One préfet, an administrator in charge of representing the state and heading the civil service in a given département, now heads a department at the Ministry of the Interior, and would not be quoted on someone else's turf, but he was for many years the highest authority in successive parts of the country.

"I can't even see how you have a story here," he said. "When I was in charge of a départment, I used to close at least one such establishment a week, and believe me, I did it on the strength of much more detailed information.

"Indeed, if the local police hadn't provided it, heads would have rolled. Take restaurants and non-late-hours bars, which do not require such inquiries: you still need to know if people are allowed spirits even after they look drunk; if cocaine is being sniffed in the toilets."

This uncannily echoes Gomez recalling the time he confiscated car keys from one of his young patrons. "I told him he could come to pick them up the following day. You have to be responsible."

"Good for him: he would have been in trouble otherwise", the préfet drily comments.

Yet with all such precautions, the Parisian – and French – nightlife is in trouble. In 30 years, the number of discos and nightclubs has been halved, from about 4,000 in the 1980s heyday of discos, to barely 2,000 nowadays. In the 1990s, rave parties and the techno music trend made them uncool. In the 2000s, ageing baby boomers turned to the milder ambience of lounge bars, while the recession meant young people found the cost of a soirée en boîte too high.

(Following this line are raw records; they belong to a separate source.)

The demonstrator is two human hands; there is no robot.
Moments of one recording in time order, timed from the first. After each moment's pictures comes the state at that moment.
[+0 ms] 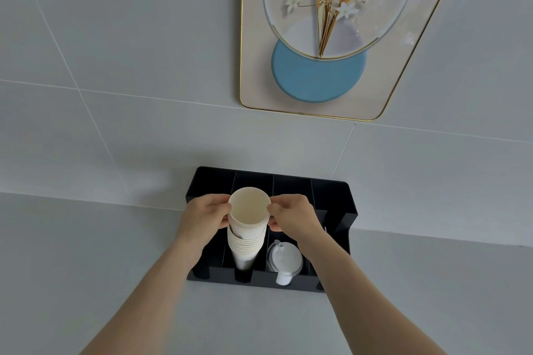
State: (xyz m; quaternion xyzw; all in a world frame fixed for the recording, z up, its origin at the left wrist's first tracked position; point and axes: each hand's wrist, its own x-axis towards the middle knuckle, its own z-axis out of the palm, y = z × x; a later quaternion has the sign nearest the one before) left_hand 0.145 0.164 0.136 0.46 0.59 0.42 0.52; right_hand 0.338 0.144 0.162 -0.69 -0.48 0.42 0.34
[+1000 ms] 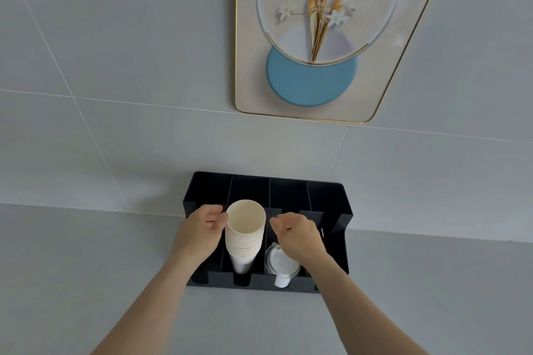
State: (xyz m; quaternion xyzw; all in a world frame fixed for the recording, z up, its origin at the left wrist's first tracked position) left_hand 0.139 0.154 0.131 0.58 0.65 0.31 0.38; right_hand 0.350 0.127 0.130 -0.74 -0.56 0.28 0.24
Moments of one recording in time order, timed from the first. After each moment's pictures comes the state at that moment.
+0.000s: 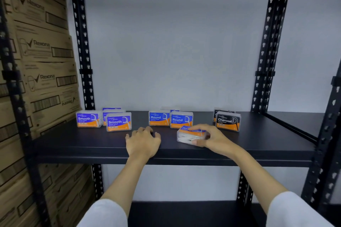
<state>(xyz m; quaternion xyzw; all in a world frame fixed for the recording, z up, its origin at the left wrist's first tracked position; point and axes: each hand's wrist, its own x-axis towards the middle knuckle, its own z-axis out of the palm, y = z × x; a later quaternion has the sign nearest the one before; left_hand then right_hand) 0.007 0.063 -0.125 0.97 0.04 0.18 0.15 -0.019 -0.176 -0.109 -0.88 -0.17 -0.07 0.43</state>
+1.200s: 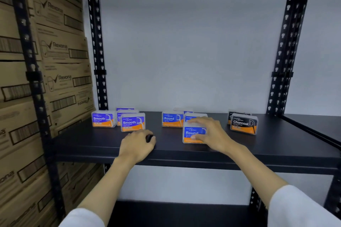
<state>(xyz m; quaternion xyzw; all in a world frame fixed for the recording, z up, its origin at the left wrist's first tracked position) -0.005 0.133 -0.124 0.96 -0.02 0.20 0.20 0.002 -0.129 -0.099 -0.91 -0.21 -0.19 0.31</state>
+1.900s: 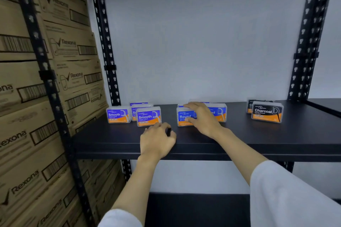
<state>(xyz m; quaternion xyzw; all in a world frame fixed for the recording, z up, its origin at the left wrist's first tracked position) 0.001 0.131 -0.132 0.95 -0.03 0.24 0.18 0.045 -0.045 -0.100 -0.92 -0.18 -0.21 0.28</state>
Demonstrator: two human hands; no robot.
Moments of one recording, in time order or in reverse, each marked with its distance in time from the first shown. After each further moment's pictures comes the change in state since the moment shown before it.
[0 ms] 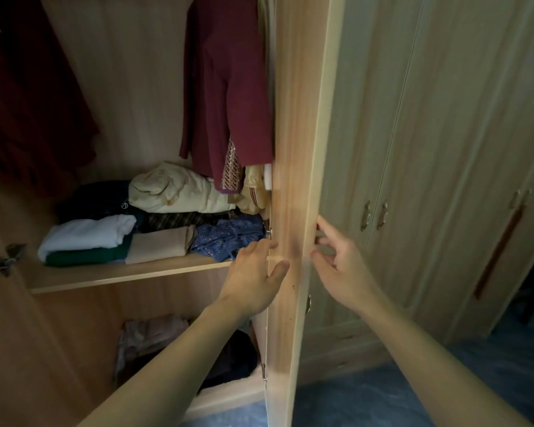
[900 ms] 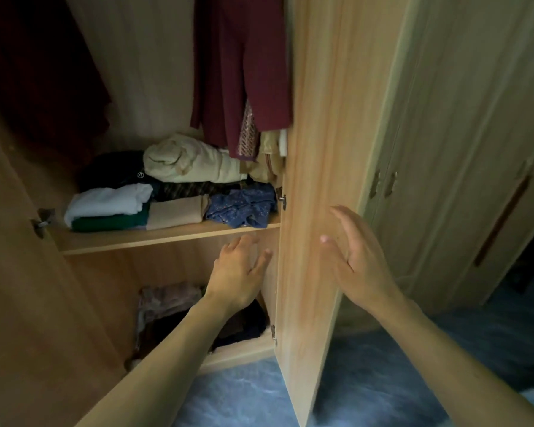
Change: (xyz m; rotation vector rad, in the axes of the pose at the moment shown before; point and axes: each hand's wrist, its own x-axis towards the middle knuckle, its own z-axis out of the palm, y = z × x) left_hand -0.092 -0.044 -0.030 0.011 0.007 -0.108; right_hand -0.079 -0.012 0.032 -0.284 0.126 -0.117
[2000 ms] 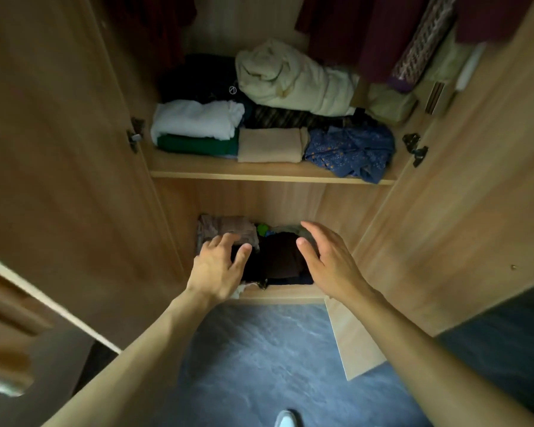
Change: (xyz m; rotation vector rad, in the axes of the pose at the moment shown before) left_hand -0.039 -0.324 -0.072 0.041 -0.053 -0.371; right_hand 0.019 -0.082 0.334 0.021 -0.509 0.148
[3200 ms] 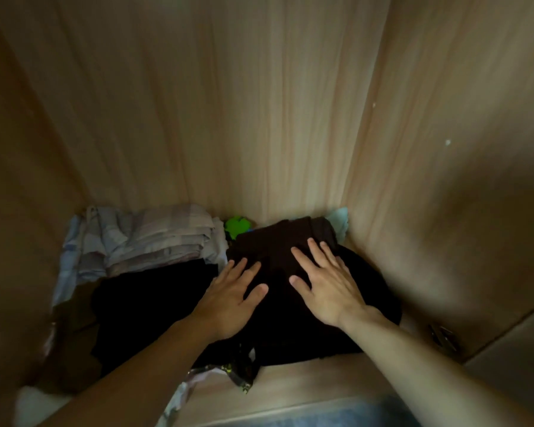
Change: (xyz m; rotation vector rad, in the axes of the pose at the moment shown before) left_hand 0.449 -0.391 0.655 0.182 -0.392 0.130; right_hand 0.355 0.621 0.539 -0.415 -0.113 0.047
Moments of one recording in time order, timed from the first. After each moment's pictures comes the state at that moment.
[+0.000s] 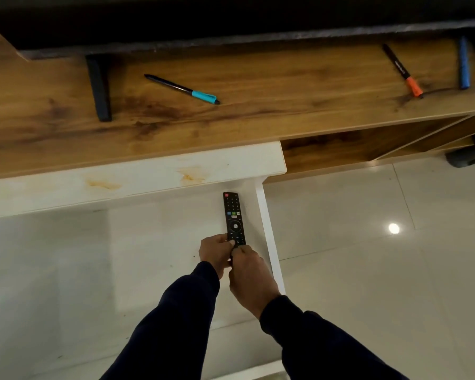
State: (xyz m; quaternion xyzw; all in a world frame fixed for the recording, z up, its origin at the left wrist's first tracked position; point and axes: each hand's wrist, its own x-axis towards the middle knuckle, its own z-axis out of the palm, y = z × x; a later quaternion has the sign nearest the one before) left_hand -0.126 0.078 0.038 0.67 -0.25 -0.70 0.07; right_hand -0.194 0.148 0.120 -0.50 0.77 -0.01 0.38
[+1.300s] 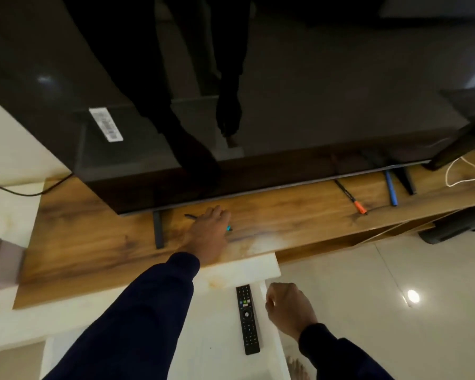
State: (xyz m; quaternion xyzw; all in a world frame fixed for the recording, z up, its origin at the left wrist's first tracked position) left_hand -0.150 -0.152 0.279 0.34 -0.93 -0.15 -0.01; right_hand -0.274 0.065 0.269 -0.48 0.83 0.00 0.28
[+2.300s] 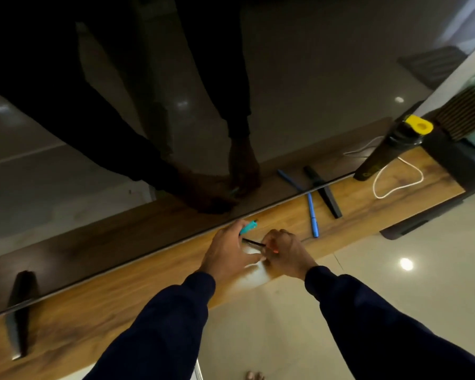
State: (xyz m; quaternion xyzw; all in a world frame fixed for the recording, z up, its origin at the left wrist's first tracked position) left_hand -0.493 -0.103 0.311 0.42 -0.79 -0.46 -0.02; right_hand -0.639 -0.003 0.276 -0.43 0.81 -0.15 0.36
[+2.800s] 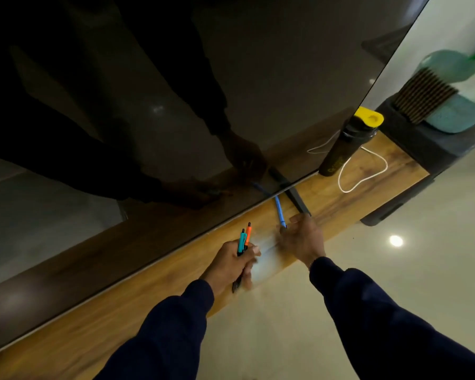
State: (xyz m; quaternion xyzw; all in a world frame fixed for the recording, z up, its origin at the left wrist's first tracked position) left_hand -0.562 -0.075 0.293 0.40 -0.59 -0.70 -0.08; right_hand -0.729 0.028 0.279 -0.13 0.89 -0.32 0.30
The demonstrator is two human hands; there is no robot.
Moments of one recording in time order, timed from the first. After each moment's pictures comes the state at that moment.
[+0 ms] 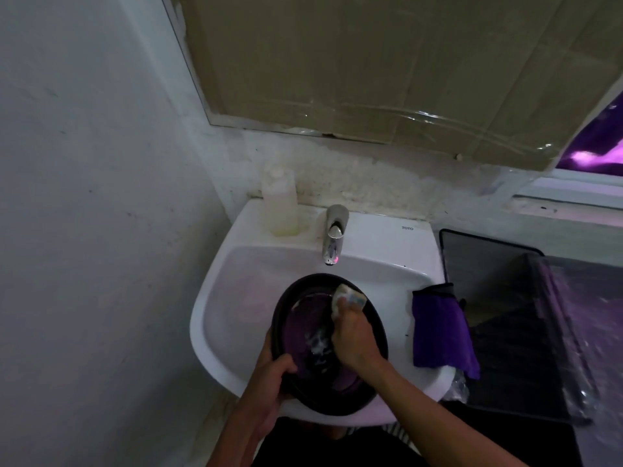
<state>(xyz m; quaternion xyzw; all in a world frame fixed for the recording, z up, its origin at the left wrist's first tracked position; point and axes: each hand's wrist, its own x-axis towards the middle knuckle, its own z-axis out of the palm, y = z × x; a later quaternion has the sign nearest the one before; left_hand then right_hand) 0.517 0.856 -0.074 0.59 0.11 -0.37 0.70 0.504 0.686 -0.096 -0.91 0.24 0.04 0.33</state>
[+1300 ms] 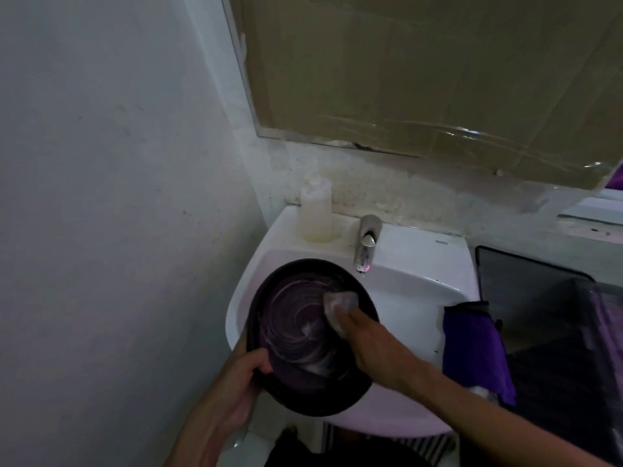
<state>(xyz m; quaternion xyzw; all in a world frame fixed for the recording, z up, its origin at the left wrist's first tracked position) 0.535 0.916 -0.023 0.59 0.10 -0.33 0.73 0.496 0.684 -0.050 -0.95 -0.07 0.07 0.30</state>
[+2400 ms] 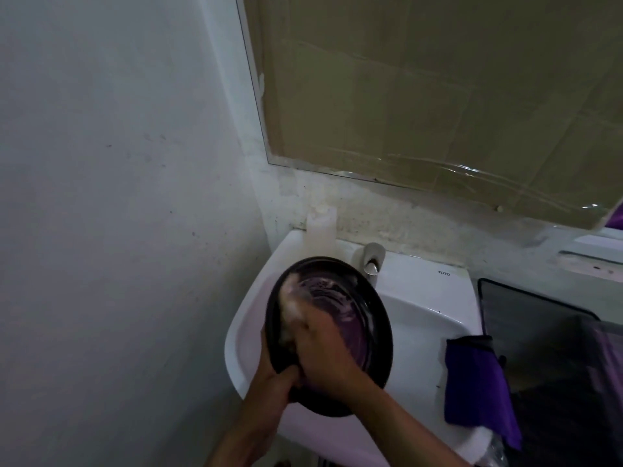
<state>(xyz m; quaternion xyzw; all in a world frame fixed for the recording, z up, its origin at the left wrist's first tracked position) 0.529 0.874 -0.009 0.65 0.04 -0.25 0.72 0.544 0.768 0.015 -0.79 0.02 -0.07 0.61</state>
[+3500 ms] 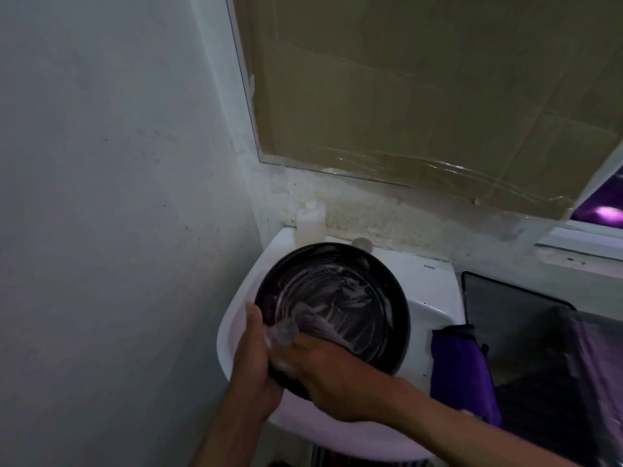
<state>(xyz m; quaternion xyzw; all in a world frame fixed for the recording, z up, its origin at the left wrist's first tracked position) 0.540 0.855 0.014 0.48 0.19 -0.25 0.82 0.497 0.732 0.039 -0.89 -0.29 0.04 0.35</state>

Increased regulation didn't help: safety concerns, the smoking ban, a crackdown on drunk driving, the 35-hour work week and the sky-high cost of labor in France (although the SDLL union has managed to negotiate employment law agreements that most French industrialists can only dream of).

A list of most-played tracks in French nightclubs tells its own story: two-thirds of the titles are more than 30 or 40 years old, with the most popular being a remix of the early 1970s song Alexandrie Alexandra by Claude François, a Johnny Hallyday contemporary who died in an accident in 1975.

Has Paris's nightlife turned into the museum that the city's critics accuse the French capital of becoming? Tame, friendly, safe, yes – but lacking the excitement of London or the raw energy of Berlin? Conspiracy theorists would argue that a controversy about police being allowed powers to act as Big Brother, might spice up the city's image. "Don't be silly. We love tourists here. They are always welcome at Le Queen," says Tony Gomez.